On tombe amoureux de cette grand-mère au fort caractère qui, plus elle aimait quelqu’un, plus elle se permettait de l’engueuler. Elle a sans cesse à la bouche des proverbes d’une grande sagesse qui clouent le bec des fatigants avec leurs questions. « Qui veut tout comprendre finit par mourir de colère, ya benti (ma fille)… »

« Tu es moins le fils de ton père que le fils de ton époque. N’éduque pas tes enfants comme tu fus éduqué. »

Comme bien des femmes, elle est un vecteur de culture, plus solide pour la mémoire que le politique. Elle ne transmet que ce qu’elle trouve beau, que ce qu’elle aime. Le savon d’Alep (une véritable obsession) ou le goût des « kakebloz » aux pistaches, et on aimerait beaucoup goûter ses biscuits. Elle offre aux lecteurs d’ici de nouvelles appellations pour les joueurs du Canadien, l’équipe pour laquelle elle se passionnait (assez pour rater les coupes de cheveux de ses petits-enfants quand elle regardait les matchs). Habibi (mon chéri) pour quand ils gagnent, ya hmar (espèce d’âne) quand ils se plantent – je les retiens, celles-là.

Sans vouloir révéler un punch, parce que ça n’en est pas un de toute façon, j’ai été déçue sur le coup par la fin du roman. Ce n’est qu’en y réfléchissant après que, finalement, je l’ai trouvée parfaite. Comme Léa, nous n’aurons pas les réponses à toutes nos questions. Et la promesse d’un bel avenir repose peut-être sur quelques vides et quelques trous que les grands-mères refusent de remplir pour la suite du monde, dans un acte de générosité qui laissent à leurs petits-enfants de la place pour qu’ils puissent y ranger leurs propres souvenirs.

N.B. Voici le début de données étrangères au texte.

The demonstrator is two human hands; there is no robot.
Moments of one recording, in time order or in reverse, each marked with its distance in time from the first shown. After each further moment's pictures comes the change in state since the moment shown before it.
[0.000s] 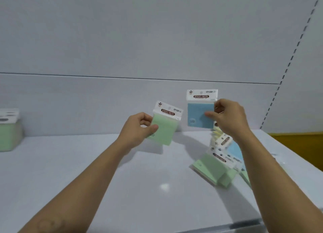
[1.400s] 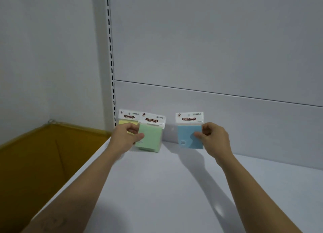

Pour tout dire, l’écriture de Manam m’a rappelé un peu celle de Dany Laferrière. S’il nous a donné un jour l’inoubliable Da, sa grand-mère, inscrite depuis au panthéon de nos personnages romanesques, Rima vient de nous offrir en cadeau sa Téta. La famille s’en trouve soudainement agrandie. Et le plus beau en littérature, c’est qu’il y a toujours de la place autour de la table.